Kit medico per la partenza: cos'è e come prepararlo

I viaggiatori prudenti conoscono le strategie per partire sereni. È buona norma ad esempio, preparare un kit medico da portare in aereo, in nave o in auto e da tenere sempre a portata di mano durante la vacanza. Generalmente comprende antinfluenzali da banco, farmaci contro il mal di stomaco e il mal di testa. I più organizzati non dimenticano i digestivi, nonché cerotti e nastri adesivi per rimediare a piccoli infortuni.

In commercio ci sono valigette da pronto soccorso, borse mediche sportive e kit tascabili contenenti tutto il necessario per affrontare le esigenze più frequenti. Acquistabili anche online, contengono in genere antipiretrici; analgesici; antibiotici; pomate antinfiammatorie; collirio; pastiglie contro il mal d’auto, il mal di mare o il mal d’aria; collirio; kit di primo soccorso e termometro. Kit completi come quello descritto, sono immancabili nella valigia degli sportivi, di chi intraprende un lungo viaggio, ma anche di tutte le persone in partenza per l’Estero, specie se famiglie con bambini.

Il classico kit medico include farmaci generici: ciò significa che, chi è affetto da patologie come il diabete, deve portare medicine specifiche al caso. Per ogni viaggiatore inoltre, vale la regola per cui la borsetta, o la valigetta contenente i farmaci, va conservata in luoghi freschi e asciutti. Questa possibilmente, non dovrà essere lasciata in hotel, ma portata con sé in occasioni potenzialmente a rischio. La sfortuna di andare incontro a malanni e a incidenti, anche di poco conto, è sempre dietro l’angolo: ecco perché oltre al kit da tenere in valigia, è necessario stipulare un’assicurazione viaggio.

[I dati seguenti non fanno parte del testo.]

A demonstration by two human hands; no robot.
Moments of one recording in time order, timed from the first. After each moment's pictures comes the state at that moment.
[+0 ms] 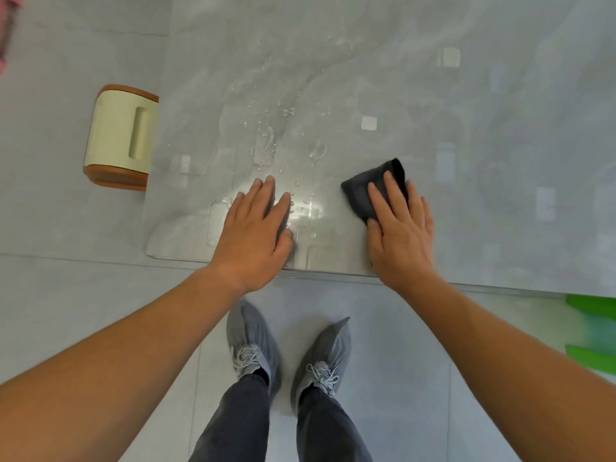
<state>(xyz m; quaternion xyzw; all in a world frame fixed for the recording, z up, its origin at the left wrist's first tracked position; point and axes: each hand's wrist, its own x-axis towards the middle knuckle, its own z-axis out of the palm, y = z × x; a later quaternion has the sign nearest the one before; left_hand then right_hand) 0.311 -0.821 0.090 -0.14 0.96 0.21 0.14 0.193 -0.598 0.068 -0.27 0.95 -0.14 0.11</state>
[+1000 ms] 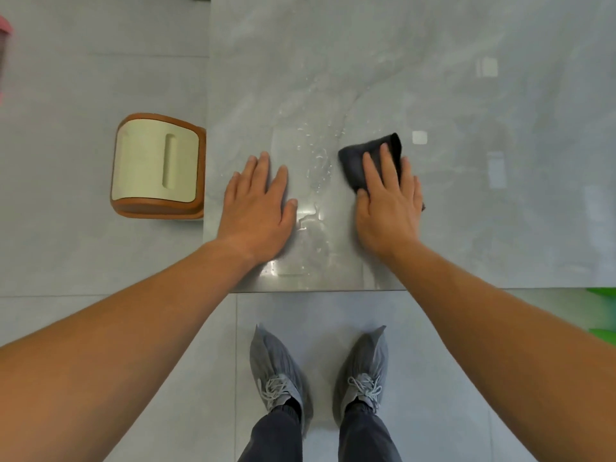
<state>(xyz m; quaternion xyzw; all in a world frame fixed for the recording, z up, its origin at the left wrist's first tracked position) 0.285 -0.940 0.087 -0.14 0.96 0.14 0.17 0.194 -0.740 0.065 -0.17 0.97 -0.14 0.12</state>
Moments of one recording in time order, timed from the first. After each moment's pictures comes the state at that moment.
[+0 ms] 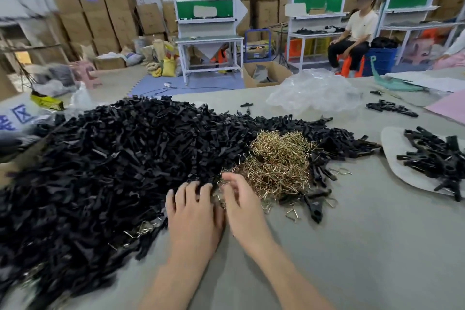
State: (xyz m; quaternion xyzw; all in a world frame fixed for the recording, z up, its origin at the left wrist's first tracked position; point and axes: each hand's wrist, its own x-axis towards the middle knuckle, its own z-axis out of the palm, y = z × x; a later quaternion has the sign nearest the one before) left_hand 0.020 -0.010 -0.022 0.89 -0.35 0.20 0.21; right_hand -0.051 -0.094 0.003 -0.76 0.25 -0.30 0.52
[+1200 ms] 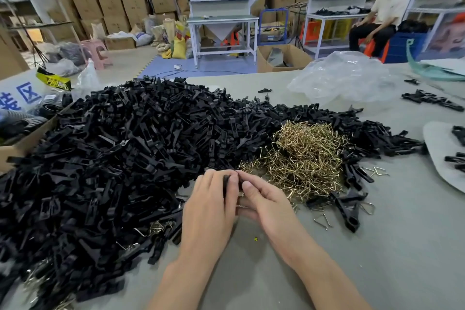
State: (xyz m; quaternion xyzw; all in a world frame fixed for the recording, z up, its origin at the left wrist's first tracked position) left_hand 0.039 -0.010 -0.006 0.82 -0.39 0.13 0.39; right_hand -0.037 -0.109 -0.008 -0.58 0.17 -0.21 0.77
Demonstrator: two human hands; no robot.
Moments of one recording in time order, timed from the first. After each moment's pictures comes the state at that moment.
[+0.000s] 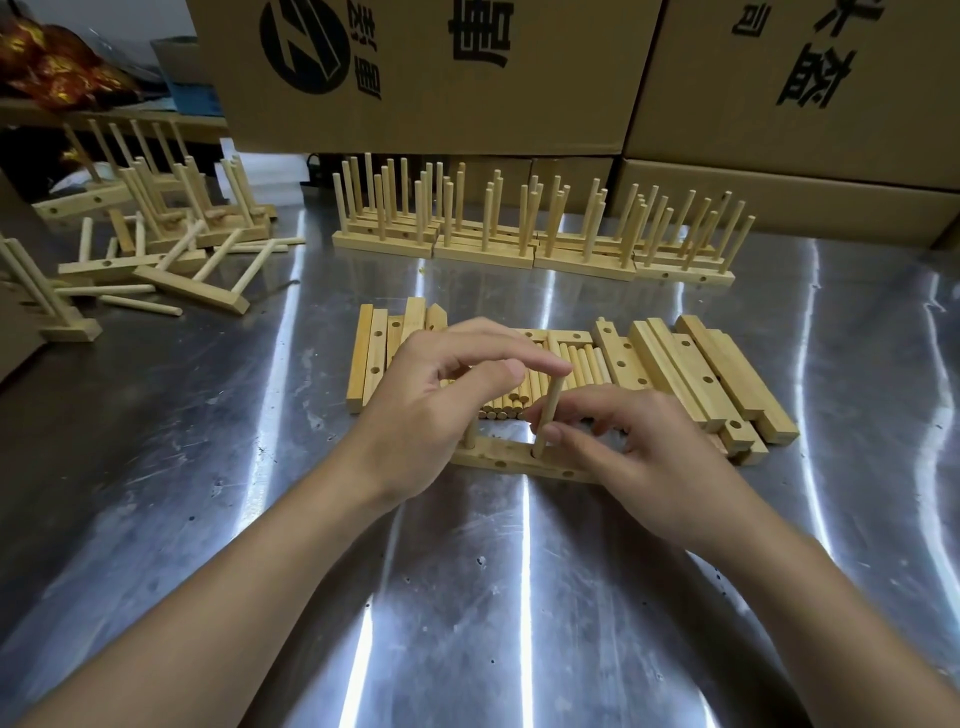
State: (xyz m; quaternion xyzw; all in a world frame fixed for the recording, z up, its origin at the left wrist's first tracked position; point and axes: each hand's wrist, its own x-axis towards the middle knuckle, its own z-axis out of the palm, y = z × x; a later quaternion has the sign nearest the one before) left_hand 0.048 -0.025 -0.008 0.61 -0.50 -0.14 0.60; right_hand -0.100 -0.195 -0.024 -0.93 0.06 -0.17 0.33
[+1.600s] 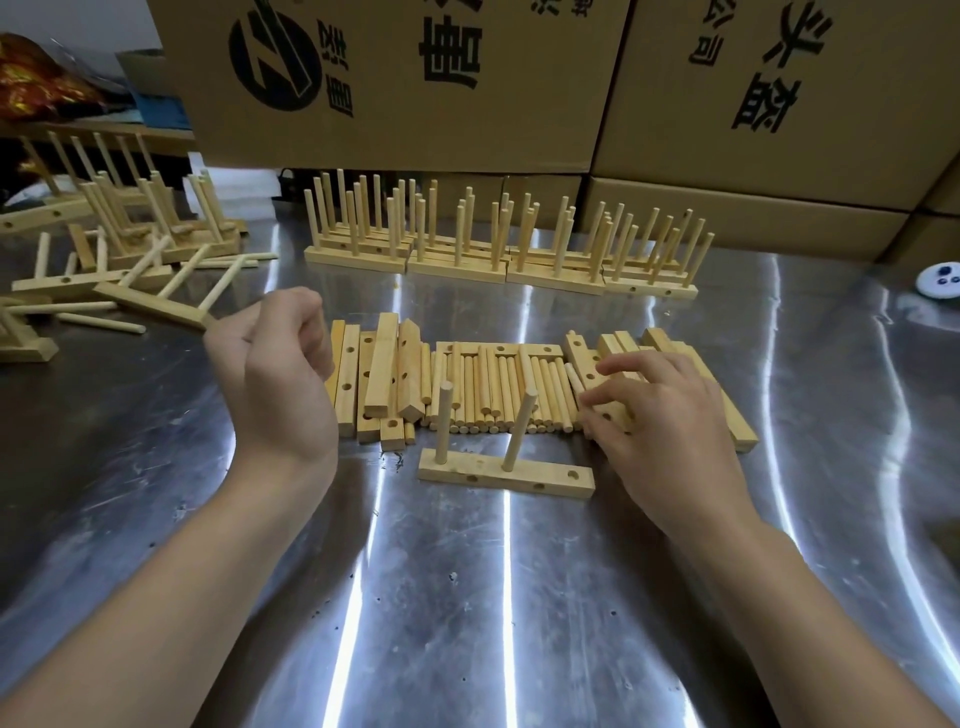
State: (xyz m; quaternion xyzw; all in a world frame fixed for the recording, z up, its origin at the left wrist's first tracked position) left_hand 0.069 -0.017 0.006 0.55 -0.20 0.07 0.81; right_hand -0.106 -0.222 -0.032 -0.92 0.26 -0.28 0.06
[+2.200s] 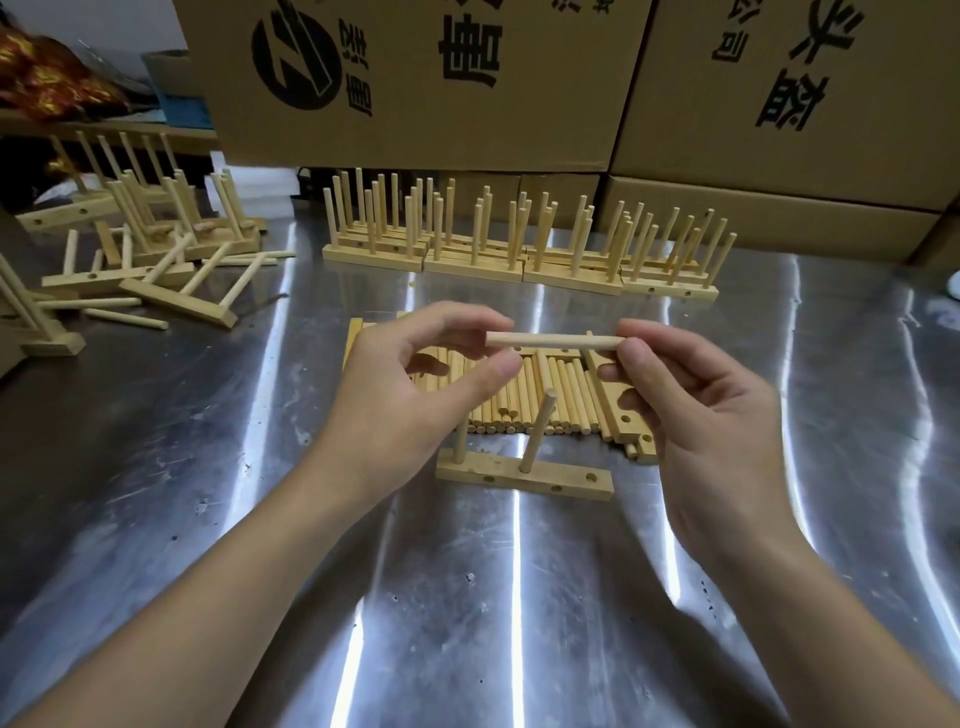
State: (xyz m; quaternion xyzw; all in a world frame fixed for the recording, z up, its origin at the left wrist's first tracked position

Le assicurazioni viaggio proteggono il viaggiatore e i suoi accompagnatori in Italia e all’Estero con una serie di coperture che riguardano innanzitutto l’assistenza sanitaria. La formule All Inclusive tutelano da ogni imprevisto, e in particolare, dall’evenienza di dover ricorrere a cure mediche. La polizza sanitaria inclusa nelle assicurazioni prevede il pagamento diretto dei farmaci, l’invio di medicine non reperibili in loco, il pagamento di visite, operazioni e della diaria ospedaliera. Le formule più complete inoltre, prevedono la possibilità di ricevere consulenza telefonica da parte di un medico italiano, il rimpatrio sanitario, la ricerca in situazioni d’emergenza e il viaggio di un familiare.

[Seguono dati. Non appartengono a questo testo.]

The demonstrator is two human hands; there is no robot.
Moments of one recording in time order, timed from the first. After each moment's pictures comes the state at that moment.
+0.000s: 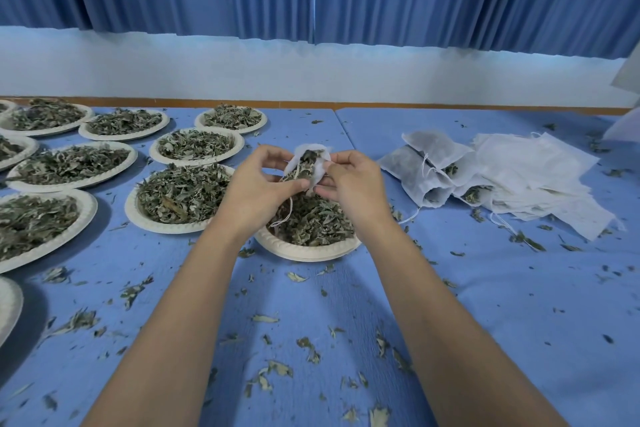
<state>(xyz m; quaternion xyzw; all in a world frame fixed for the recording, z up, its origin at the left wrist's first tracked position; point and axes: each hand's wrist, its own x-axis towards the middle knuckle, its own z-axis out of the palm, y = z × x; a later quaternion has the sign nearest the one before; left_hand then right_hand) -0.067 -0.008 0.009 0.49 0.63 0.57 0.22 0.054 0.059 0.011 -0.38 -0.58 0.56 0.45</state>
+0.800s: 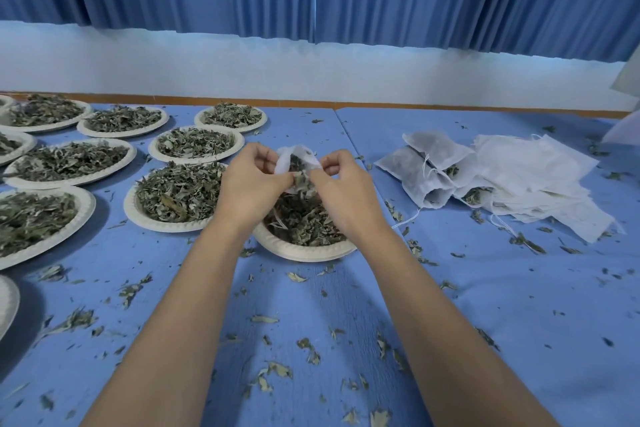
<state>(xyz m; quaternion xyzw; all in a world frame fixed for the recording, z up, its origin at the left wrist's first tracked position) -0.065 -0.006 0.015 0.42 0.68 0.57 0.18 0.054 0.046 0.013 -0.42 -0.74 0.37 0.38</state>
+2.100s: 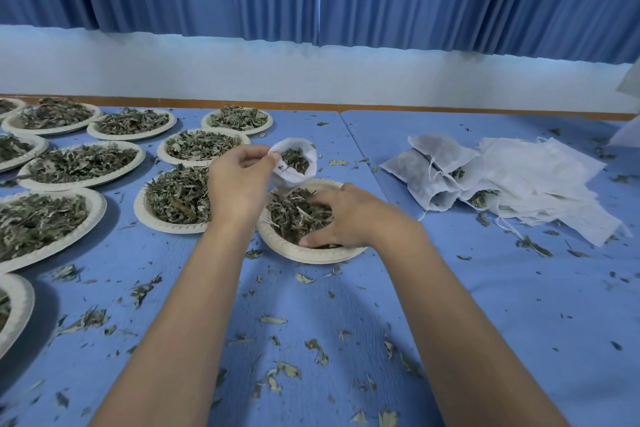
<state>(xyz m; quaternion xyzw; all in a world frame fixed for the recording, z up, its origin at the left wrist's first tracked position) -0.068 -0.014 0.023 0.30 0.64 0.68 0.17 0.065 0.047 0.024 -0.42 -0.89 0.17 -0.04</state>
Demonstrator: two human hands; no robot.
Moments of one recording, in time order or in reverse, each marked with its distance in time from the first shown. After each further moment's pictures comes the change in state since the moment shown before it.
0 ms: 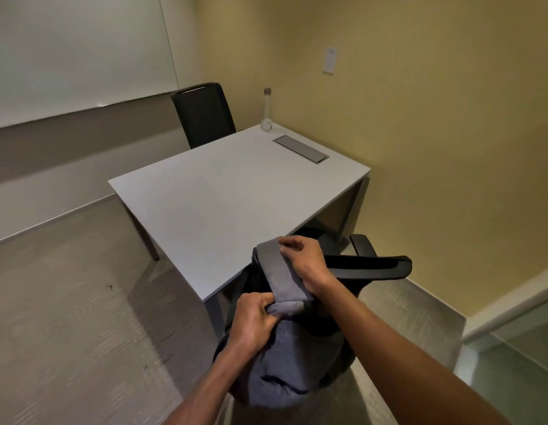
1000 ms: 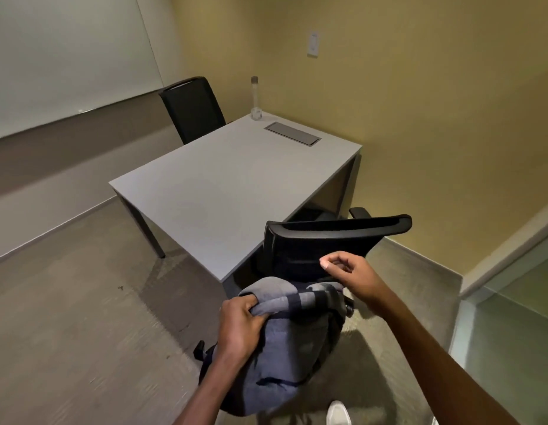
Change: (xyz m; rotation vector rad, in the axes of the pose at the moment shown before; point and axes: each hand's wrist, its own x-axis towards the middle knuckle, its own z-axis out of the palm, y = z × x) left_hand -0.094 -0.031 -0.063 0.057 0.049 -0.127; right_hand -0.143 0.041 -0.053 -0.072 -0.058 -0.046
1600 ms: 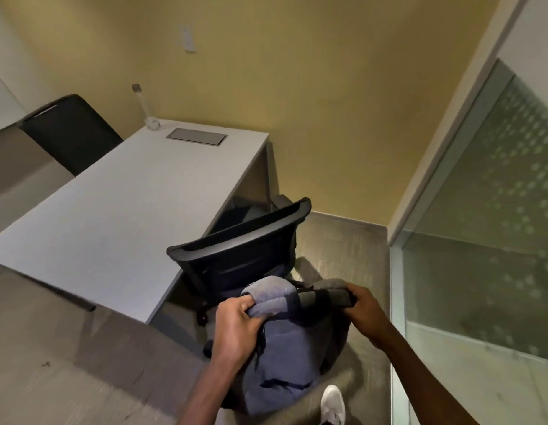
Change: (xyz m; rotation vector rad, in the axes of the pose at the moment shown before) left_hand 0.012 0.102 0.123 -0.113 -0.313 0.189; right_hand -0.110 0.131 -0.127 0.086 0.309 0.080
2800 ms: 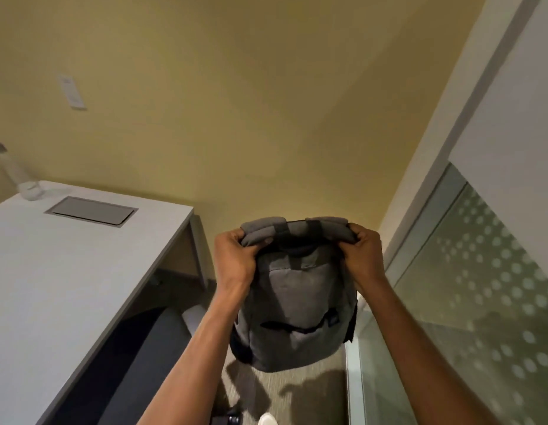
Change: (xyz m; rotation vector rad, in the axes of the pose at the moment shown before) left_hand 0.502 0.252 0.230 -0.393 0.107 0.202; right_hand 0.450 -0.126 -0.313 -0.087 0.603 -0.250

Nessun problema per il trasporto del kit medico in nave o in auto. Per quanto riguarda l’aereo invece, sussistono limitazioni sia da parte della compagnia aerea, sia, nella maggior parte dei casi, per quel che concerne l’ingresso nel Paese ospitante. Il quantitativo di medicinali ammesso varia di compagnia in compagnia: in ogni caso però, vanno trasportati in confezione originale, completi di foglietto illustrativo e di prescizione medica (tranne i farmaci generici).

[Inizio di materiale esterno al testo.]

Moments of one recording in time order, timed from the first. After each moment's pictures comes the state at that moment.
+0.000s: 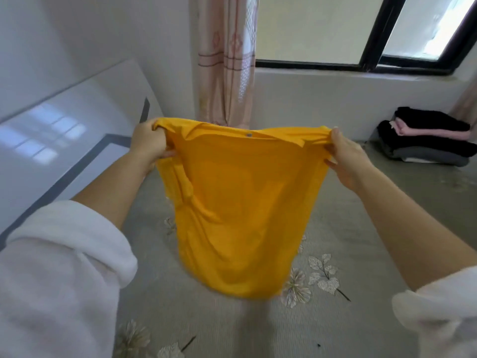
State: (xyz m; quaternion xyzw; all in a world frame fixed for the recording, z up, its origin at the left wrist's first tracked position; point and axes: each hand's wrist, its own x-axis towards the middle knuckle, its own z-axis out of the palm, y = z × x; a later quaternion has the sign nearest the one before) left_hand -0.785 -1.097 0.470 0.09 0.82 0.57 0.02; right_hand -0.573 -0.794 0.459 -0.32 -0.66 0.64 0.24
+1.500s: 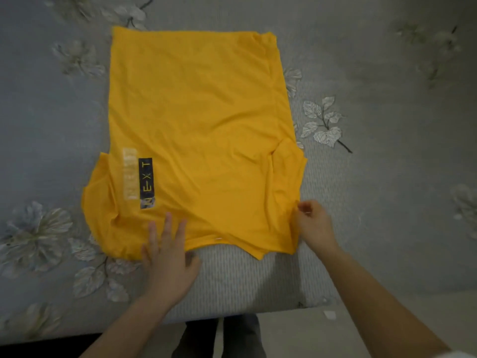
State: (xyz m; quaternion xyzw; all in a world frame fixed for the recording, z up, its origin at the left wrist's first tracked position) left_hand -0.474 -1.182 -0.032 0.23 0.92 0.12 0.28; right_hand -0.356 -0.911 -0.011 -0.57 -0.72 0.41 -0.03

Per i viaggi internazionali è importante che il certificato sia tradotto in inglese e completo di informazioni rilevanti come nome e cognome del paziente, data di nascita, data di emissione del certificato, firma del medico e indirizzo dello studio. Il certificato inoltre, dovrà riportare quantità e posologia della prescrizione. I farmaci liquidi possono essere trasportati nel bagaglio a mano in diversi recipienti, purché non superino la quantità di 100 ml. Ai controlli di sicurezza, vanno devono esibiti in busta chiusa e trasparente di misura 18x20 cm.